The full story includes a few prayer points, and you can find more through the Pray for Rohingya website.

You may have read that at least 15 Rohingya were killed and tens of thousands displaced by a March 22 fire in Cox’s Bazaar, the largest Rohingya refugee camp (New York Times). Another blaze killed three more people soon after (Al Jazeera).

MALAYSIA: Woman Wins 13-Year Fight for Right to Call God “Allah”

Source: World Watch Monitor, March 17, 2021

A Malaysian woman’s campaign for Christians’ right to use the word “Allah” for “God” has succeeded after almost 13 years of court hearings and delays.

Jill Ireland Lawrence Bill has been campaigning for the right to use the word ever since immigration officials at a Kuala Lumpur airport seized eight Christian CDs from her in May 2008 because the CDs used the word “Allah” in a Christian context.

After a seven-year legal battle, Ireland was given back the CDs in 2015, but she maintained that the court had failed to address her constitutional right as a Christian to use the word.

In October 2017, her lawyer, Lim Heng Seng, noted that 60% of Malaysia’s Christians speak the Bahasa Malaysia (“language of Malaysia”), which uses “Allah” for “God.” The word, which predates Islam, has been used by local Christians for hundreds of years, since Europeans first spread the religion, long before Malaysia even came into existence.

He said Christians were never consulted when in 1986 the country banned Christians from using the word, and that the government’s blanket ban was unconstitutional and discriminatory.

After years of delays, including several this year due to COVID-19 lockdown, the Court of Appeals judge Nor Bee ruled in Ireland’s favor that the 1986 directive by the Home Ministry to prohibit Christians from using four prohibited words, including Allah, was not a blanket ban.

Read the full story. An article from the BBC includes additional background, and the case is more fully described in a piece from Malay Mail (which identifies Ireland as “a Sarawakian of the Melanau tribe.”) Note that this decision is being appealed (The Star).

USA: Four Positive Signs We’re on the Cusp of a Church Revitalization Movement

Source: Sam Rainer, Church Answers, via The Christian Post, April 4, 2021

I believe we are on the cusp of a church revitalization movement.
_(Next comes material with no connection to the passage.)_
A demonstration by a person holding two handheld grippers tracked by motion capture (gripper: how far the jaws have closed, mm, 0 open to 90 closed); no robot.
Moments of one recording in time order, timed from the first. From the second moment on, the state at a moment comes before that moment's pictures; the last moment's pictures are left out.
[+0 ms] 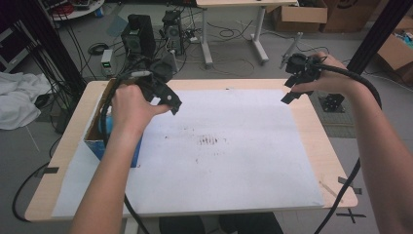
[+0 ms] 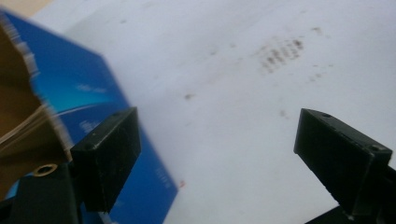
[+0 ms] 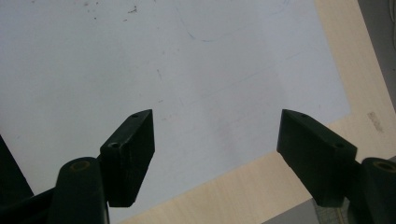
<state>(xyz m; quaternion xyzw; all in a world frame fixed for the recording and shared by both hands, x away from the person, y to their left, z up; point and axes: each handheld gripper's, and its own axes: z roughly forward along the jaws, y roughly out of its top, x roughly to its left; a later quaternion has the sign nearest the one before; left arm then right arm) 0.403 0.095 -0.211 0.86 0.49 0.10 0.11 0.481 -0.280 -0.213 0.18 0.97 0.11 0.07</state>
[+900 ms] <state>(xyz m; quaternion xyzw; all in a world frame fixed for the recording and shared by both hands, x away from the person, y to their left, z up) 0.384 0.012 -0.265 0.92 0.38 0.09 0.07 0.476 -0.273 -0.205 0.17 0.98 0.11 0.08</state>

The signs are there. Will churches follow them? On the road, a sign is no good unless it helps you travel to your destination. The signs point in the right direction for a church revitalization movement, but for it to happen churches will need to move.

1. Almost every church is smaller, but the core is stronger than ever. The return rate of people in churches is highly localized right now. Additionally, larger churches have lower return rates, while smaller churches are recovering more quickly. By this fall, Church Answers expects most congregations to be at 80% pre-pandemic levels.

2. The number of church adoptions [mergers] has the potential to catch the number of church closures. When a church is adopted, a healthier and stronger congregation receives a more vulnerable congregation into the family. Two families are brought together.

3. Pastor tenure will be longer after the great reshuffling. Like people in other professions, pastors are exhausted and struggling with decision fatigue. A great reshuffling is occurring. Over the long term, we expect pastor tenure to lengthen and get better, especially as Millennials enter the prime of their careers. With longer pastor tenures, revitalization is more likely.

4. The neighborhood church movement is primed for a launch. The neighborhood church is associated with a particular neighborhood. It is common for them to carry the name of the community. They were originally started in the community and for the community. For years, we have dismissed the potential for these churches. I believe they are primed for a comeback.

The full article includes links to a new “master class” and conference about church revitalization.

Also worth noting: As various sources report, less than half of Americans now claim a formal congregational membership (Baptist News).